Unlock and spend funds
In this example, we will unlock the funds by solving the 2nd mathematical equation (x + 2 = 4). In order to unlock
the funds we must provide a value X. After doing some "heavy maffs", we realize that x = 2`.
This means that when constructing our spending transaction we must:
- provide the answer to the equation (x=2)
- provide the script that we are spending (
script_b) - provide a control block (the control block contains the Merkle tree path to the leaf we're using to unlock the coins)
- bitcointx
- buidl
# set the new destination address
destination_address = P2WPKHBitcoinRegtestAddress('bcrt1q2h6auzh30jxlq5q3az2wzmfa5zx9nu9rqnn4v0')
# get the txid and index of the transaction that funded the
# address which we generated above
txid = "d78b711e00e15683e4344a2e21f4fc46d0a3148640181616bf8533b92b76c169"
vout = 1
# construct a spending transaction
script, control_block = tree.get_script_with_control_block('b')
txin = CTxIn(COutPoint(lx(txid), vout))
txout = CTxOut(998000, destination_address.to_scriptPubKey())
tx = CMutableTransaction([txin], [txout])
# we pass the encoded num 2 (x + 2 = 4; x = 4 - 2; x = 2) which is the answer
# to script b that we are using to unlock the funds
ctxinwitnesses = [CTxInWitness(CScriptWitness([2, script, control_block]))]
tx.wit = CTxWitness(ctxinwitnesses)
print("Serialized transaction, ready to be broadcasted: \n{}".format(b2x(tx.serialize())))
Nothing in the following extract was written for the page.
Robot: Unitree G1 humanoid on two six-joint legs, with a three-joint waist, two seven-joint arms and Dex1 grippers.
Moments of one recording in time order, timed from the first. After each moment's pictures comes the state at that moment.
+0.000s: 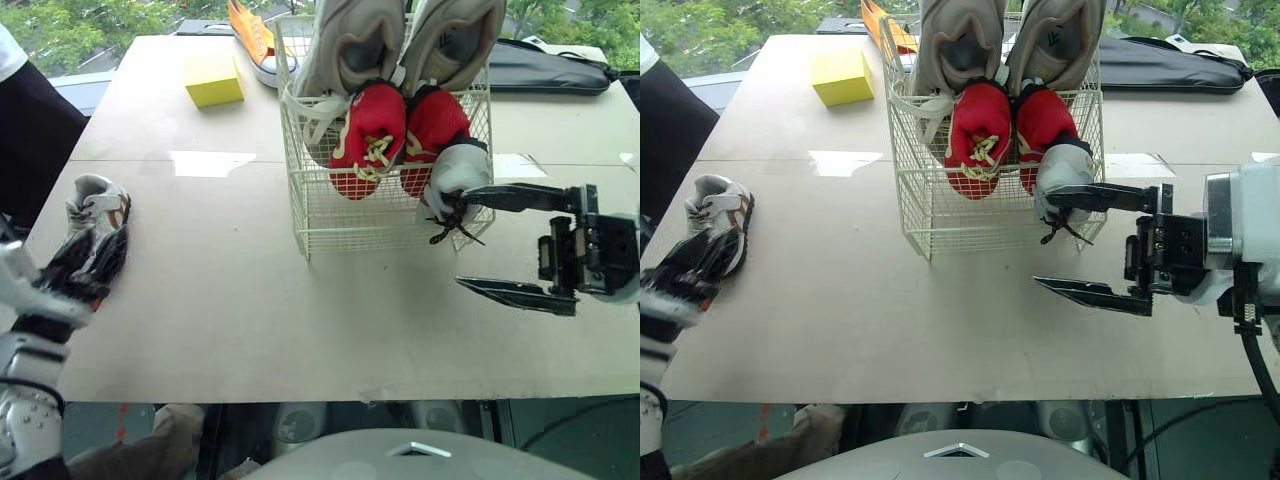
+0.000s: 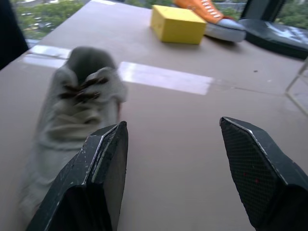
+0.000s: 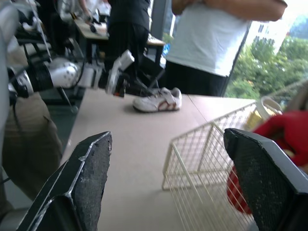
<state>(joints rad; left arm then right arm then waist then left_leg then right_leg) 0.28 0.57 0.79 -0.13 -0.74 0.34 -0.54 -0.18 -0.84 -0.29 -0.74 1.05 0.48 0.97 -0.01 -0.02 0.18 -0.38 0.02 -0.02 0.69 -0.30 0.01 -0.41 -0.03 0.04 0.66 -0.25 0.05</state>
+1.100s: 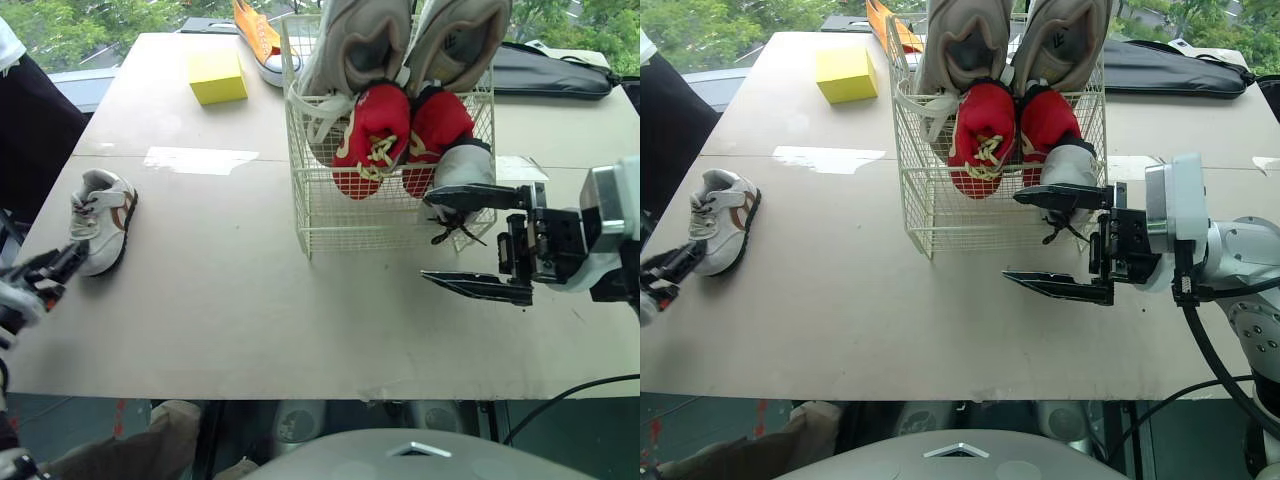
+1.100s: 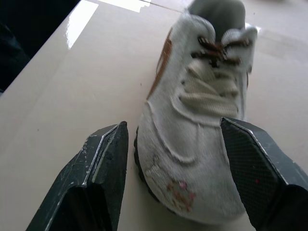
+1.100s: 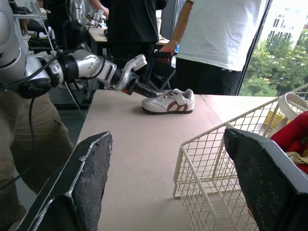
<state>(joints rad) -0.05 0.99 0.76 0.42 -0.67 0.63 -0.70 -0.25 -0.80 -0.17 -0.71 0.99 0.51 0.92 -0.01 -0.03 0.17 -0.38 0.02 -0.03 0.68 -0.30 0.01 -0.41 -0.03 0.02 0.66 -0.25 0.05</state>
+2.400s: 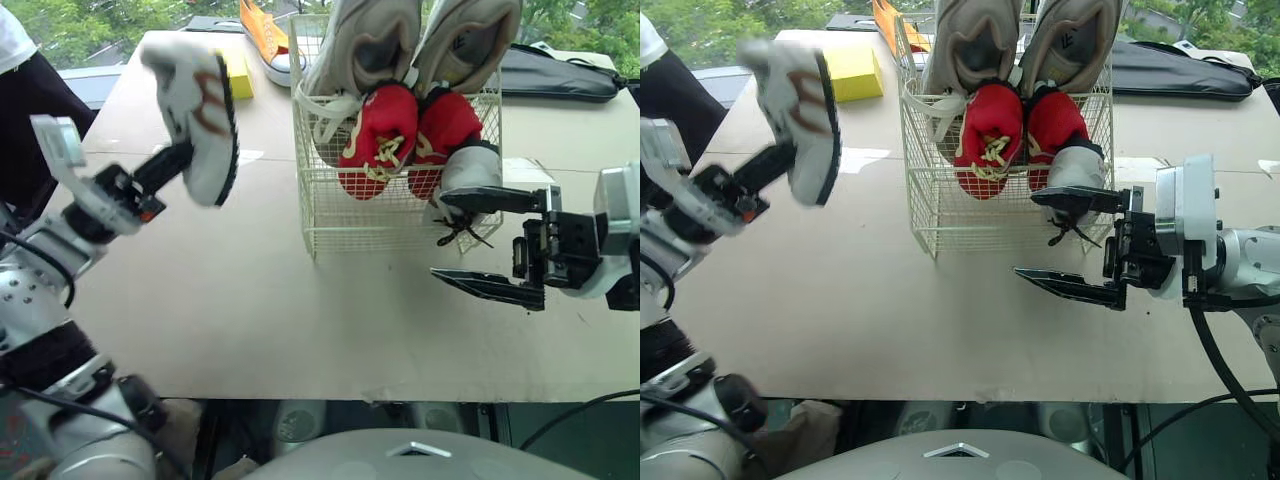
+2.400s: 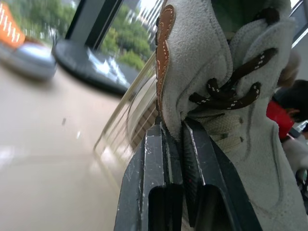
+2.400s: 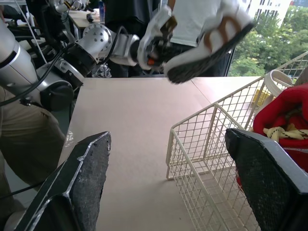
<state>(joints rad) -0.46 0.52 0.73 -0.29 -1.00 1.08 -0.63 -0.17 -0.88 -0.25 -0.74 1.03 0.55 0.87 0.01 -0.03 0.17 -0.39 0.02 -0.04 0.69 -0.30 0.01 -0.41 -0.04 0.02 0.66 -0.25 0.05</state>
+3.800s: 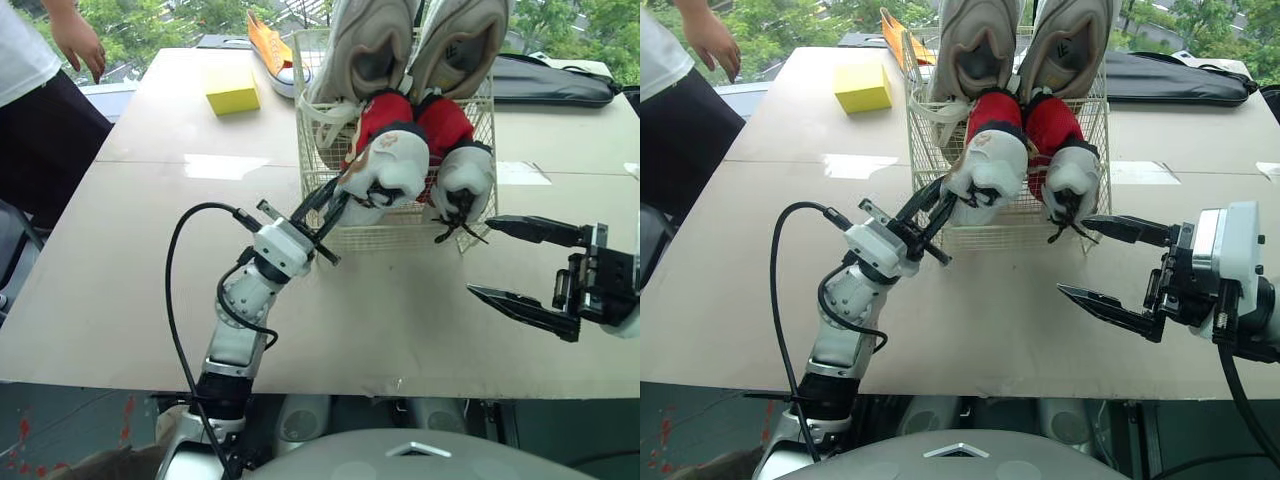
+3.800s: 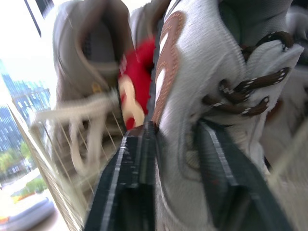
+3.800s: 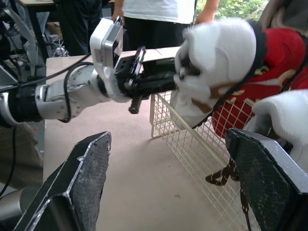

# prints: Serialized transaction, ready to be broadcasted:
# 0200000000010169c1762bb93385bf161618408614a3d046fcf4212e4a34e48356e1001e718bd70100000000ffffffff01703a0f000000000016001455f5de0af17c8df05011e894e16d3da08c59f0a3030102045293548761c01e2cd43aa1993fa0c794bdb6d46bf020b8ac8e94b4ba8ef0afdf4bc7e7c69a18d1e739a26b4901006173fdaabda58fee852adf52961b72599c9028bc3c2416726d44bd01a69b7813aa96283e235ae783e12e45017e8368bce37cec085d5b823d00000000
# set the new destination address
destination_address = "bcrt1qjpy5vd3au8evkh8y88j76quyjgz3kfu9p2yqkc"
# get the txid and index of the transaction that funded the address which we generated above
txid = "113617f7090edd587364c57a16fa3102288cdc1dd083f47f50d3ae94cb48a812"
vout = 0
control_block = branch_abc.control_block(internal_pubkey, leaf_b)
tx_in = TxIn(bytes.fromhex(txid), vout)
# we pass the encoded num 2 (x + 2 = 4; x = 4 - 2; x = 2) which is the answer
# to script b that we are using to unlock the funds
tx_in.witness.items = [encode_num(2), leaf_b.tap_script.raw_serialize(), control_block.serialize()]
tx_ins = [tx_in]
tx_outs = [TxOut(998000, P2WPKHScriptPubKey(decode_bech32(destination_address)[2]))]
tx = Tx(2, tx_ins, tx_outs, network="regtest", segwit=True)
print("Serialized transaction, ready to be broadcasted: \n{}".format(tx.serialize().hex()))
# prints: Serialized transaction, ready to be broadcasted:
# 0200000000010112a848cb94aed3507ff483d01ddc8c280231fa167ac5647358dd0e09f71736110000000000ffffffff01703a0f0000000000160014904946363de1f2cb5ce439e5ed038492051b2785030102045293548761c1f006a18d5653c4edf5391ff23a61f03ff83d237e880ee61187fa9f379a028e0ad1e739a26b4901006173fdaabda58fee852adf52961b72599c9028bc3c2416726d44bd01a69b7813aa96283e235ae783e12e45017e8368bce37cec085d5b823d00000000
You should be able to broadcast the above raw transaction and spend the locked funds!
Not sure if you've noticed, but we did not have to sign the transaction, this is because we intentionally only wanted to lock our funds by a stupid simple mathematical equation.